2. The company was burning $125 million a month, or $1.5 billion a year. This, coincidentally, matches estimates for the cost of the much-mocked “transformation” – closing unprofitable stores, paying severance and building up online capabilities – and gives grounds to the now infamous Mr. Berkowitz’s statement that “if you stop the transformation, you stop the losses”.
3. Mr. Lamperts’ reorganization strategy holds out, but may take a different path than initially planned: ESL will likely offer to buy the 400 “four-wall EBITDA positive” stores that remain, plus several other non-core assets – Parts Direct, etc. – in a “stalking-horse” bid, thereby providing the liquidity needed by Holdings to repay its debts and clean its balance sheet.
4. These dealings, should they occur, may result in significant gains on the underlying assets’ amortized value. In that respect, restructuring advisors are working hard to safeguard the billions in carried tax credits. This may also explain why they didn’t oppose the NASDAQ delisting, as the company may be exposed to a change of control if a massive lot of new shares were issued and purchased on the open market by some high-profile, kamikaze activist investor.
5. According to Mr. Lampert’s comments in The New York Times, ShopYourWay, thought by many to be the crown jewel, could be discontinued. This admission of failure –”If I could have raised billions, I could have done things differently” – must irk Mr. Berkowitz who, almost three years ago, joined the board and made a dramatic plea to cease the cash-burn. With hindsight, he was right.
6. In a perfect world, Holdings will then be left operating one of the largest online marketplace in America – Sears.com sports a huge inventory and probably does billions in sales, which is no small feat – while its overall corporate structure will get simplified to the bone. The lineup of integrated capabilities – from merchandising to logistics, financing, and rewards programs – should then pop out as obvious as Mr. Lampert once claimed they were – “things are happening to the right but everyone is looking to the left”, etc.
There’s still a lot of value left in the real estate, the online marketplace, the brands, the tax credits and the services business. If Mr. Lampert is let free to reorganize astutely – and fairly for the common shareholders – he may save it, and put it to good use.

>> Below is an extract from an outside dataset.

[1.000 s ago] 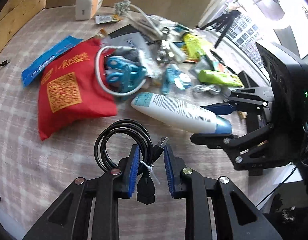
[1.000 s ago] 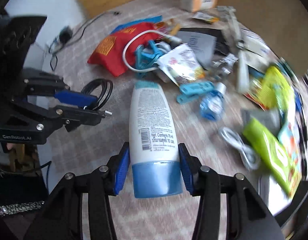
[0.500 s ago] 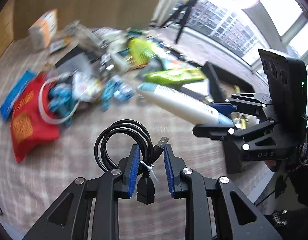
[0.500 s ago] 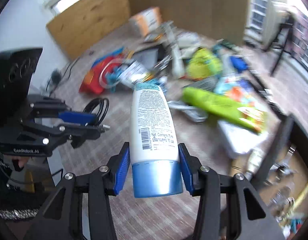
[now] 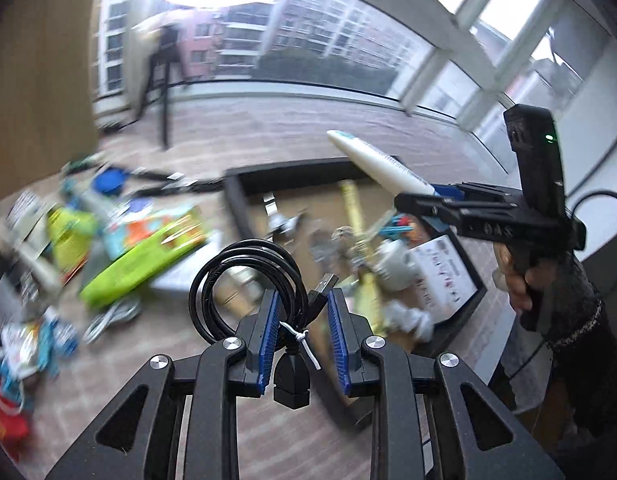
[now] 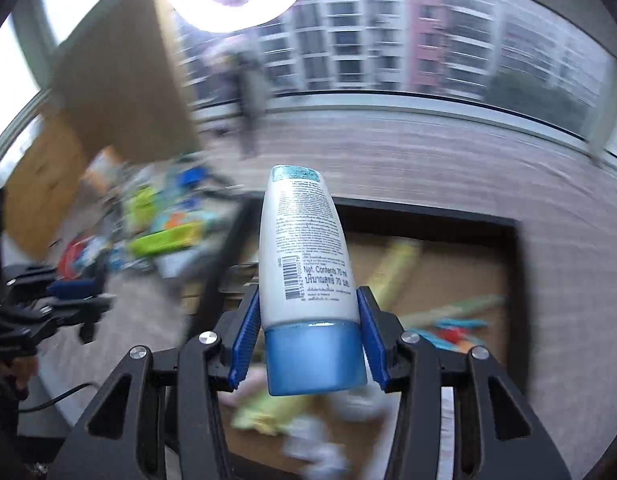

Regardless, this investment turned out so disappointing thus far that it could be dubbed after Berkshire Hathaway’s jet plane – The Indefensible.
All Lampert’s supporters, including yours truly, have long fancied themselves as sophisticated investors being capable of seeing things that others could not. But too much second-level thinking can be harmful, especially when it becomes third or fourth-level thinking – a.k.a total nonsense.
Indeed, the three key features longs were banking on have been proven wrong: the capacity for Holdings to cover its liabilities and fund the transformation via asset sales; the ability of top management to pilot the ship and “return to profitability”, as they committed themselves earlier this year, for instance by reducing subsidies to SYW; and, of course, the continuous support of trade partners, lenders, and other stakeholders.
Those who know him are used to portraying Mr. Lampert as prodigious but borderline autistic: save for a few grognards, current events show that he was completely alone to believe in the transformation endeavor; after the great length of support they provided, “partners” and like-minded investors deserted him one after another.
There’s nothing wrong with failure, especially in business – but there’s tons of wrong in refusing to recognize it once it punched you in the face. Hence the purpose of this short note is not to wrap a new bull case; with all prudence that humility commands, it is just to shed a ray of hope in a sea of desperation.